MtGox Bitcoin exchange has won a temporary bankruptcy protection in the US.
A judge in Dallas, Texas, agreed to protect MtGox’s assets and temporarily halt two US lawsuits while bankruptcy proceedings occur in Japan.
MtGox filed for bankruptcy in Japan in February after losing about $473 million worth of customers’ Bitcoins to what it says was a hacking attack.
The company is scheduled to return to court on April 1 to extend the protections.
MtGox filed for Chapter 15 protection in the US late on Sunday.
The filing asks the US bankruptcy court to recognize MtGox’s bankruptcy in Japan and protect its US assets.
And it gives MtGox a temporary reprieve against two US lawsuits: one a class-action suit in Chicago filed by an Illinois resident, and another a $75 million breach-of-contract case filed in Seattle by Coinlab Inc.

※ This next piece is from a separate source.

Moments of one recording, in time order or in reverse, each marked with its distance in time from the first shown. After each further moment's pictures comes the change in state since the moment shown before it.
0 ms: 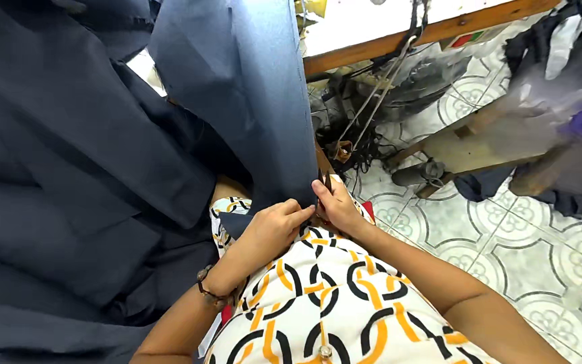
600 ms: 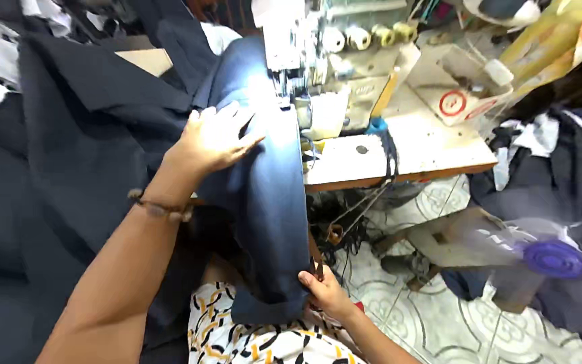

At the time of the MtGox theft, about 750,000 customer Bitcoins were stolen as well as close to 100,000 of MtGox’s own bitcoins.
That amounts to about 7% of all the Bitcoins in existence.
Steven Woodrow, the lawyer leading the Chicago class-action suit, told Judge Harlin Hale that the case was a “massive fraud”.
MtGox’s attorney, David Parham, denied there was any fraud and said the company and its founder, Mark Karpeles, were complying with the terms of the Japanese bankruptcy proceeding.